_Your task_
Every line from the one with "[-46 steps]" through the end of the entries below should be written out exactly; the pictures should not.
|---|
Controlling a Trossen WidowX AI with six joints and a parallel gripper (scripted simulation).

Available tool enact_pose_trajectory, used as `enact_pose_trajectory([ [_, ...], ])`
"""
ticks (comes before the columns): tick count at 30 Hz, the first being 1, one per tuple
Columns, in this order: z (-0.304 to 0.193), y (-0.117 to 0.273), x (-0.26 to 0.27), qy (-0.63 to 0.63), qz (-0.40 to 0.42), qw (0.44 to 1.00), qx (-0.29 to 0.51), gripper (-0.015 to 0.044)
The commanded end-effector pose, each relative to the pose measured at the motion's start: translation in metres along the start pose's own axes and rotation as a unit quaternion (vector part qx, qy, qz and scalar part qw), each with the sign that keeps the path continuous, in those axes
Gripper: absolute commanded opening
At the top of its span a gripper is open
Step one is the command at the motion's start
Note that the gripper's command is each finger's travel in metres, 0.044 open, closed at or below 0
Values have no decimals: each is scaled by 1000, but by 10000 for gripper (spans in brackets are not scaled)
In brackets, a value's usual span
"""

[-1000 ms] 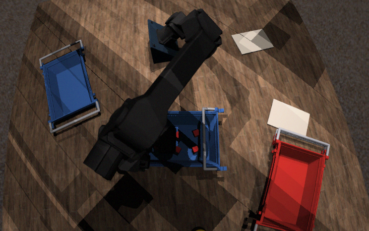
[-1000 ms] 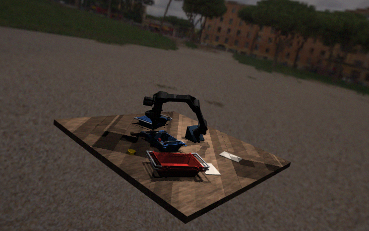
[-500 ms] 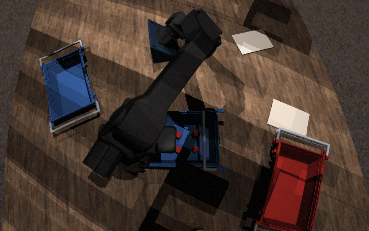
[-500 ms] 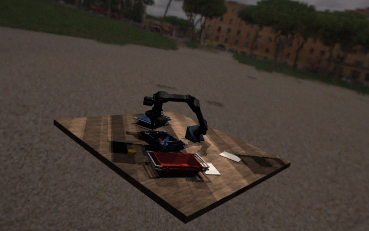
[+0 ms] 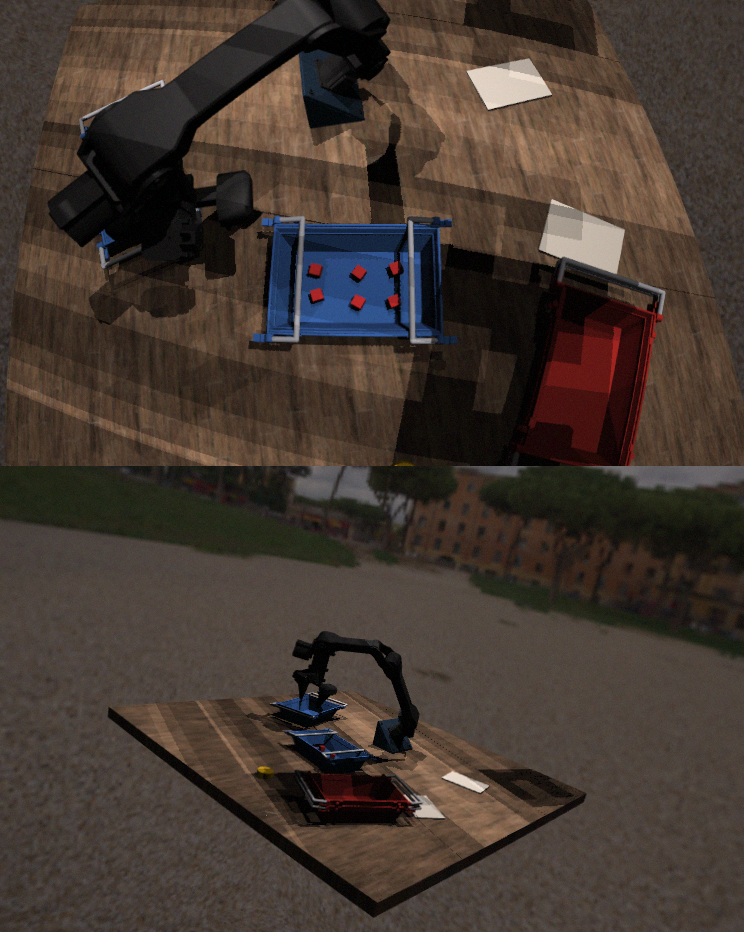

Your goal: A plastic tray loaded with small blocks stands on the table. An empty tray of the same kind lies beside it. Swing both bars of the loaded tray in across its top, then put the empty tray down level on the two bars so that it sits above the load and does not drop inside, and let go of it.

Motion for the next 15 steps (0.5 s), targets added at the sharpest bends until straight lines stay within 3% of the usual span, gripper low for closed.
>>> enact_pose_trajectory([
  [1, -66, -6, -24, 37, 6, 999, 11, 440],
  [9, -199, -25, -39, 125, 27, 992, 12, 440],
  [15, -209, -28, -38, 133, 30, 991, 11, 440],
])
Point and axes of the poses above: the point midway between the two fingers, 35 mm back from their tips, its own y axis back along the fingers, its own x axis across the jaws, z = x × y, the point moved 1 cm from there along y, back along the fingers, and after that the axes turned 11 degrees about y, right-handed, at the moved point
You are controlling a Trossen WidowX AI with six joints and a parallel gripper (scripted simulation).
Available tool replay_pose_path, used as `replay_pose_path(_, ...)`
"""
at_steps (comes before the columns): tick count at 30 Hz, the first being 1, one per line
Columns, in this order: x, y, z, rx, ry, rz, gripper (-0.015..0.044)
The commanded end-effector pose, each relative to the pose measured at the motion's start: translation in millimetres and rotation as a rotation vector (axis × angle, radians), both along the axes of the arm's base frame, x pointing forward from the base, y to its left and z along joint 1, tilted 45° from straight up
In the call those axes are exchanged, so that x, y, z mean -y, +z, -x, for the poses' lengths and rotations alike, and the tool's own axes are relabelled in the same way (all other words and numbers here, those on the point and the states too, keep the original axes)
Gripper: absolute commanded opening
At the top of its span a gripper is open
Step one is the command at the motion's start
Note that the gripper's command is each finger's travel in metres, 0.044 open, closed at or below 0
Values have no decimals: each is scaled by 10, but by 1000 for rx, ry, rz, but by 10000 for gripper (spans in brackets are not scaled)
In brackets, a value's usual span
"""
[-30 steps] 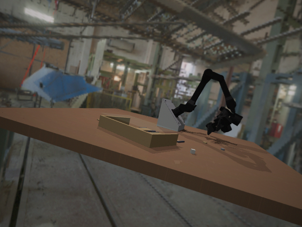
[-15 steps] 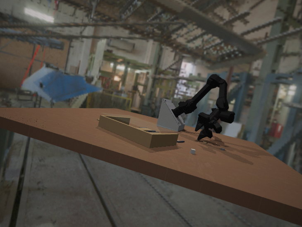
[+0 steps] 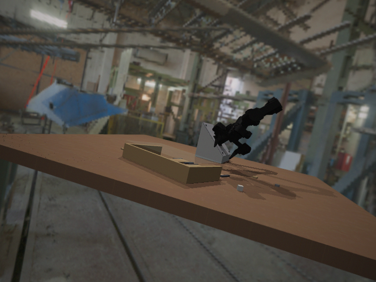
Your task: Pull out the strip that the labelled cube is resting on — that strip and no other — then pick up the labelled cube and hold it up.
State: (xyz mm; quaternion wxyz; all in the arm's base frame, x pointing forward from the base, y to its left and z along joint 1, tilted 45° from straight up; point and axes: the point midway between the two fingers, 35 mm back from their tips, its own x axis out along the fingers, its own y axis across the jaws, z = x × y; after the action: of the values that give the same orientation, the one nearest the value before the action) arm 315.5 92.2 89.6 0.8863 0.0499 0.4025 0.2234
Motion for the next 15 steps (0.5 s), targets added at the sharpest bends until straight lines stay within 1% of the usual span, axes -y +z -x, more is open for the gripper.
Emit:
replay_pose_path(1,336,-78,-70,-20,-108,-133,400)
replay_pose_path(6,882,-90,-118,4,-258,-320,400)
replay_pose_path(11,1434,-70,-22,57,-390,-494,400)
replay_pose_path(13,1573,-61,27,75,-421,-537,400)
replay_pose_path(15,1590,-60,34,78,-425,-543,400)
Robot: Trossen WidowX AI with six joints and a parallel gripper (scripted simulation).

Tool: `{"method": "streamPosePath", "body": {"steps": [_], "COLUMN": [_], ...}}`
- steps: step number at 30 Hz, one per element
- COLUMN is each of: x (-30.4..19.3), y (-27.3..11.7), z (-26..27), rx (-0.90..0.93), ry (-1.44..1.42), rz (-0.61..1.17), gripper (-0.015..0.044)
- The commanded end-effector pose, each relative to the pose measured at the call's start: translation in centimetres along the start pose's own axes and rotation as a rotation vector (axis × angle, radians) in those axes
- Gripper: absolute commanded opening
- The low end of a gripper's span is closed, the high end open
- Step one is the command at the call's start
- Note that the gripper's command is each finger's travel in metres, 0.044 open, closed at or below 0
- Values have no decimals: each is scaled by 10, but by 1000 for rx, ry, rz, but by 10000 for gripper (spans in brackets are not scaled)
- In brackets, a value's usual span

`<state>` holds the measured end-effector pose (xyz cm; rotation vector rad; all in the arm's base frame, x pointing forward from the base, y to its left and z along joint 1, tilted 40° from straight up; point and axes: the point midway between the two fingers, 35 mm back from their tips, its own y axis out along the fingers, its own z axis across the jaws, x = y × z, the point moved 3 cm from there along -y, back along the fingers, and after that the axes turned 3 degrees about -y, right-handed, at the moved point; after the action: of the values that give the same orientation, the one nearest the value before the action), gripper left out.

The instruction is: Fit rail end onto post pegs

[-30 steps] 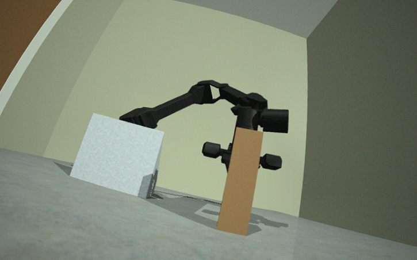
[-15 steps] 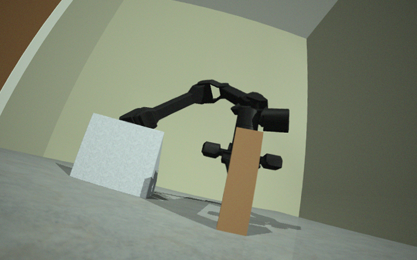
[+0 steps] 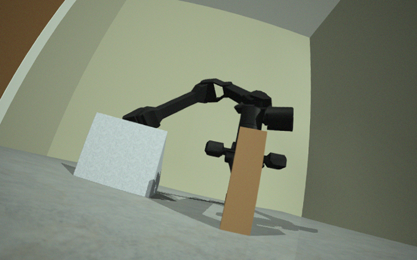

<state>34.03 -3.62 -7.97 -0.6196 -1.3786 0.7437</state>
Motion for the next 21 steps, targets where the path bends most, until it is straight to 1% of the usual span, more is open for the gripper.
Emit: {"method": "streamPosePath", "body": {"steps": [1, 15, 21], "x": [0, 0, 2], "y": [0, 0, -2], "z": [0, 0, 0], "rx": [0, 0, 0], "ry": [0, 0, 0], "rz": [0, 0, 1], "gripper": [79, 440, 440]}}
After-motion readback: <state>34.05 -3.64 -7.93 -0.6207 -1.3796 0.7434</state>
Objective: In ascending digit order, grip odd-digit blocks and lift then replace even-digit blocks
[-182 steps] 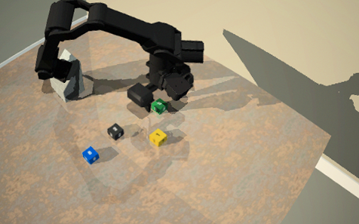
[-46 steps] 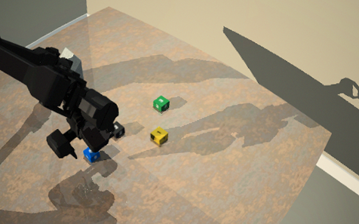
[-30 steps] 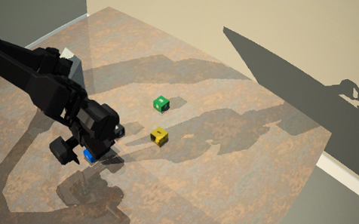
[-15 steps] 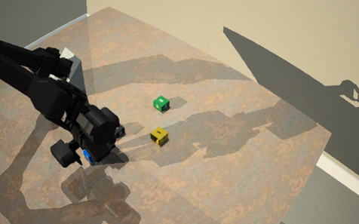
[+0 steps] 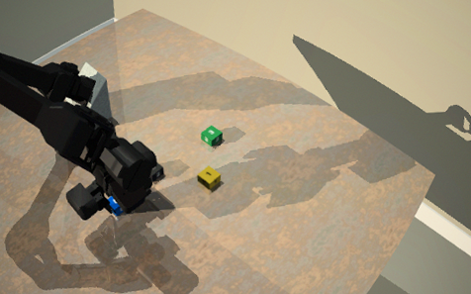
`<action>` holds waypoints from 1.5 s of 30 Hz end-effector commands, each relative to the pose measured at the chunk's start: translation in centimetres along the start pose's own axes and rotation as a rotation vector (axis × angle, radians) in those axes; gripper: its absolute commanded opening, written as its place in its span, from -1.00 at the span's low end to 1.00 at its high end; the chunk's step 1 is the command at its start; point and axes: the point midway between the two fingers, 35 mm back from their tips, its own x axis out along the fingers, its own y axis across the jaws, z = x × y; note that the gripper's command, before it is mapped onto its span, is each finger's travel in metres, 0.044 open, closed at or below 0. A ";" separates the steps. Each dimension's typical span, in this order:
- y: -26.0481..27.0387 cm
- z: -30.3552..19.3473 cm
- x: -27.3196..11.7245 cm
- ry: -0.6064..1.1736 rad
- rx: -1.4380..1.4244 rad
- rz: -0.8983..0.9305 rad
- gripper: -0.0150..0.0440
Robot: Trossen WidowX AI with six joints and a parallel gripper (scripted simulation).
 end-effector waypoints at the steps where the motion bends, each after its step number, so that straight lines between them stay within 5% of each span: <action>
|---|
_Answer area_
[-46 steps] 
[-30 steps] 
[-15 steps] 
[+0 steps] 
`<action>` holds waypoints from 1.5 s of 30 Hz end-effector commands, each relative to the pose measured at the chunk's start: translation in centimetres along the start pose's own axes and rotation as a rotation vector (axis × angle, radians) in those axes; gripper: its absolute commanded opening, written as its place in its span, from -1.00 at the span's low end to 1.00 at its high end; the chunk's step 1 is the command at its start; point and axes: the point midway between the two fingers, 35 mm back from their tips, its own x axis out along the fingers, its own y axis across the jaws, z = x × y; note that the gripper's command, before it is mapped onto its span, is each finger's travel in metres, 0.044 open, closed at or below 0. A ";" separates the steps. Each dimension's typical span, in this order:
- y: -26.0481..27.0387 cm
- z: -30.3552..19.3473 cm
- x: -27.3196..11.7245 cm
- ry: -0.6064..1.1736 rad
- rx: -1.4380..1.4244 rad
- rz: -0.8983..0.9305 rad
- gripper: -0.0150..0.0440
Robot: Trossen WidowX AI with six joints and a parallel gripper (scripted simulation).
 end-effector waypoints at the steps where the motion bends, each after its step number, so that straight lines between them stay within 5% of each span: <action>

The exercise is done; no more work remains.